Transcribe the listing that follows in full, omitting pictures.
━━━━━━━━━━━━━━━━━━━━━━━━━━━━━━
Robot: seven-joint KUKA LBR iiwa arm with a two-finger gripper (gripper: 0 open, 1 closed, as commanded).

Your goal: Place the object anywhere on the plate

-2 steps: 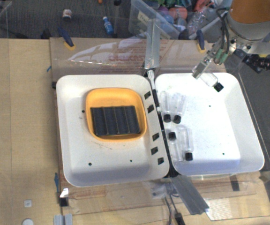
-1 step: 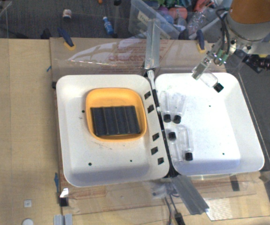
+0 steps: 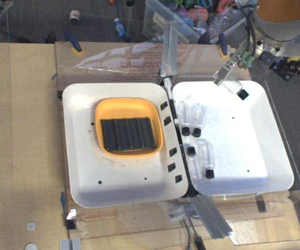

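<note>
Orange plate (image 3: 102, 111) in the left bin (image 3: 82, 165) bore a black block (image 3: 128, 134); clear vials (image 3: 192, 114) lay in the right bin (image 3: 244, 139). End effector (image 3: 235, 69) hung above its far edge, grip unreadable.

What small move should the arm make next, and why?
Probably carry leftward toward the orange plate. The gripper hangs over the far edge of the right bin with a clear black-capped vial beneath it, seemingly lifted; the plate lies in the left bin, bearing a black ridged block.
</note>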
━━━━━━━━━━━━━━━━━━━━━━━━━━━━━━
● **Task result**:
Robot: seven-joint KUKA LBR iiwa arm with a two-finger gripper (gripper: 0 open, 1 closed, as commanded).

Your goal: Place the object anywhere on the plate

-2 steps: 
-1 step: 
+0 steps: 

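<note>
Orange plate (image 3: 102, 111) in the left bin (image 3: 82, 165) bore a black block (image 3: 128, 134); clear vials (image 3: 192, 114) lay in the right bin (image 3: 244, 139). End effector (image 3: 235, 69) hung above its far edge, grip unreadable.

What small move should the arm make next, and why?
Probably carry leftward toward the orange plate. The gripper hangs over the far edge of the right bin with a clear black-capped vial beneath it, seemingly lifted; the plate lies in the left bin, bearing a black ridged block.
</note>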

There is no more to this exercise.